1 自動車旅客輸送の活性化


(1) 需給調整規制の廃止等

 バス・タクシーの事業参入に際して行っている需給調整規制は、供給輸送力の安定的確保等に一定の効果が認められてきたが、一方で、意欲のある事業者の事業拡大や事業への新規参入を制限してきた面もある。また、バブル崩壊以降、輸送需要が低迷し、事業の活性化が求められている。このため、運輸省は、競争の促進により事業の効率化・活性化を図るため、目標期限を定めて需給調整規制を廃止することとした。

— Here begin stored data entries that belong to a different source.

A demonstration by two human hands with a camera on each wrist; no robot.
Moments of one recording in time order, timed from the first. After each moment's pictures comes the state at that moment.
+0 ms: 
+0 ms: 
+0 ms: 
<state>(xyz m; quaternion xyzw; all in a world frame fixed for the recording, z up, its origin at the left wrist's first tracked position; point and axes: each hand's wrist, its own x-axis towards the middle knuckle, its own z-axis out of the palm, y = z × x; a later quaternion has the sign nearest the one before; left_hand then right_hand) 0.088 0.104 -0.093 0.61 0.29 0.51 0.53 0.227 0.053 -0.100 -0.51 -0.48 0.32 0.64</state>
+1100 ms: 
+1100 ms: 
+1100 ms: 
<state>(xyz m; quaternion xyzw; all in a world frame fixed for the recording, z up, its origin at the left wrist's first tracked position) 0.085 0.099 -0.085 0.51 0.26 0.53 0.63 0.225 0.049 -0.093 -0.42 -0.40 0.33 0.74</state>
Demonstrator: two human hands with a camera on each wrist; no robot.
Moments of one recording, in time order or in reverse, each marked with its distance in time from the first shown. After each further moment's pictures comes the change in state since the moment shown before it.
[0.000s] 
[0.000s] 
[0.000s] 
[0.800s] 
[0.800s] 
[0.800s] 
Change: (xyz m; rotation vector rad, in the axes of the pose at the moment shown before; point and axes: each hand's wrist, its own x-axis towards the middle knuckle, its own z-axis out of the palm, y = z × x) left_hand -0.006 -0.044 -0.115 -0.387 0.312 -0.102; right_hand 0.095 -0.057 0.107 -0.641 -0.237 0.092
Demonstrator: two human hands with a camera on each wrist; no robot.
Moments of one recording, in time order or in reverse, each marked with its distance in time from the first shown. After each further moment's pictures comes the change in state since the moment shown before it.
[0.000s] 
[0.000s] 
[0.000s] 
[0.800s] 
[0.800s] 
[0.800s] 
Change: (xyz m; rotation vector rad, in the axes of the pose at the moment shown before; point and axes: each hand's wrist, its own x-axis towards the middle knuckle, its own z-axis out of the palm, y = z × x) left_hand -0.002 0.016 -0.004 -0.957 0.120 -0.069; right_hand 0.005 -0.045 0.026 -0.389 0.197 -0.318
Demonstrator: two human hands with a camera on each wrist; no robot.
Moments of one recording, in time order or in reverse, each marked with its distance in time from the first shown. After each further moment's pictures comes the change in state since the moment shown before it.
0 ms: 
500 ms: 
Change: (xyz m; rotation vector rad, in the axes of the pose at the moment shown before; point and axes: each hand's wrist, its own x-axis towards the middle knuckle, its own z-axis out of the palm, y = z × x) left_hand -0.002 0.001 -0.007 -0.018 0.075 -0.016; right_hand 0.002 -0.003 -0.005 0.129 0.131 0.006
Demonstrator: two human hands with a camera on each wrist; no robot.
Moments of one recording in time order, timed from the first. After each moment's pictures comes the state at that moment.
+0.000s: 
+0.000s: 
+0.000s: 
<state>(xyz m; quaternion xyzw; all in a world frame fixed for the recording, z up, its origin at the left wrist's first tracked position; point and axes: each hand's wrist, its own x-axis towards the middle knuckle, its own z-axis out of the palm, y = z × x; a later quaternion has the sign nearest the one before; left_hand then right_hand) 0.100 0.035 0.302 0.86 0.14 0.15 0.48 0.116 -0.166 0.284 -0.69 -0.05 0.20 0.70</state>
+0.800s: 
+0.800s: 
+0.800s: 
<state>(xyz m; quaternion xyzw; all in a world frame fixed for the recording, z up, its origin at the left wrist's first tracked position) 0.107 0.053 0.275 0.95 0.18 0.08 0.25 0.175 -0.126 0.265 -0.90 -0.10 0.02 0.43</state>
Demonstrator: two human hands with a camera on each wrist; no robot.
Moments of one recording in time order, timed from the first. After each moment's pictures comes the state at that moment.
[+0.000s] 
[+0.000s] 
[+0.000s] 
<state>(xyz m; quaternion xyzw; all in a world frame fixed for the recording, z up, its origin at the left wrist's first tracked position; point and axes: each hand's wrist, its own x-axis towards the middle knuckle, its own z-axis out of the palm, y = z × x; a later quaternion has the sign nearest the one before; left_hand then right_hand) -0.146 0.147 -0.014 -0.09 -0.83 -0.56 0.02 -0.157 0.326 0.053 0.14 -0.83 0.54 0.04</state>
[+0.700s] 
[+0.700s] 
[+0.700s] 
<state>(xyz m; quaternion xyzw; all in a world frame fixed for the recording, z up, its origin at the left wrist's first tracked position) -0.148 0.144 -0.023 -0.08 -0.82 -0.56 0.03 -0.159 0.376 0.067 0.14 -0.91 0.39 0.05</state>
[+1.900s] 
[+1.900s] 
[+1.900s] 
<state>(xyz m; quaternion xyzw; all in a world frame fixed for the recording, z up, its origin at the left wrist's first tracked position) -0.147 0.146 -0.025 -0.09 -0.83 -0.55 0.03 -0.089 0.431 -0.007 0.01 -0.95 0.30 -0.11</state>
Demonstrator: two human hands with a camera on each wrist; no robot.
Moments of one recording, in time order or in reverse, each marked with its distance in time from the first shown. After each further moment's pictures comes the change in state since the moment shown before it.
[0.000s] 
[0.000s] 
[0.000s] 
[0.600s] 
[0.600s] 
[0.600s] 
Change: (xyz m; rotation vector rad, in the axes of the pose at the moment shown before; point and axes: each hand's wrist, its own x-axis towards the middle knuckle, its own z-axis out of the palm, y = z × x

 需給調整規制の廃止により生活交通の維持、安全の確保、利用者保護等に支障の生ずるおそれがあるため、需給調整規制の廃止に向けて必要となる環境整備方策等について、9年4月に運輸政策審議会に諮問し、現在、同審議会自動車交通部会において審議が進められている。
 10年6月には、「貸切バスの需給調整規制廃止に向けて必要となる環境整備方策等について」答申され、事業参入について免許制から許可制に、運賃規制について認可制から届出制に、それぞれ移行するとともに、安全確保策を充実することとされた。今後、同答申を踏まえ、具体的措置を実施することとしている。
 また、乗合バスについて、中間報告がなされ、参入と退出の枠組みづくりでは、競争促進と生活交通維持との調和が必要であること、退出についても事前予告等の一定のルールが必要であること等について様々な論点の指摘がなされている。
 乗合バス、タクシーについては、10年度中に答申の予定である。

(2) バス

(3) タクシー事業の活性化

 需給調整規制廃止までの当面の措置として、9年度より需給調整基準の弾力化、ゾーン運賃制の導入等を行っている。
 事業者においては、サービスの向上や事業の活性化を図るため、ゾーンの上限以外の運賃の設定、初乗距離・初乗運賃をほぼ2分の1とする運賃の設定、女性タクシー運転者の積極的な採用、情報機器の活用等に取り組んでいる。10年7月には、秋田県大館市で初めて女性運転者だけのタクシー会社が事業を開始する等女性タクシー運転者数は、10年3月現在約8,259人、全タクシー運転者の約2%になっている。また、情報機器の高度化に伴い、無線やGPS(Grobal positioning system:衛星航法測位システム)等を活用したAVMシステム(Automatic vehicle monitoring system:車両位置等自動表示システム)の導入等が進められている。
 さらに、過疎地域や団地、深夜の都市等において運行されている乗合タクシーの普及を図っており、コース数では都市型は横這いであるが、過疎地型、団地型は増加傾向にあり、観光型や空港型も登場してきている。

(4) 高齢者・障害者等の輸送サービス

 今後の高齢化の進展、ノーマライゼーションの実現に向けて、高齢者・障害者等の移動を容易にするため、乗合バスへのノンステップバス・スロープ付バス・リフト付バスの普及、リフト付タクシーの普及、STSの調査・研究等に取り組んでいる(第1部第3章参照)。

(5) その他の輸送サービス

 レンタカーは、企業の利用や旅先等での個人利用のほか、自身で保有するよりも必要なときに借りる方が合理的と考えるユーザーの利用も増えてきている。自動車リースも、そのユーザーのほとんどが企業や自営業者であるが、近年、個人ユーザーも増加している。9年3月末現在で、レンタカーが約26万台、自動車リースが約198万台となるなど成長を続けている。
 また、近年、主に企業等との長期的な契約に基づき自家用自動車の運転、整備、燃料等の管理等を請け負う自家用自動車管理業や、飲酒等のため自己の車両を運転できなくなった者に代って運転を行う運転代行業が発展してきている。これらの事業については、利用者ニーズに的確に対応したサービスの提供、利用者保護、輸送の安全確保を図っていくため、関係行政機関とも連携しつつ所要の指導、助言、支援を行っている。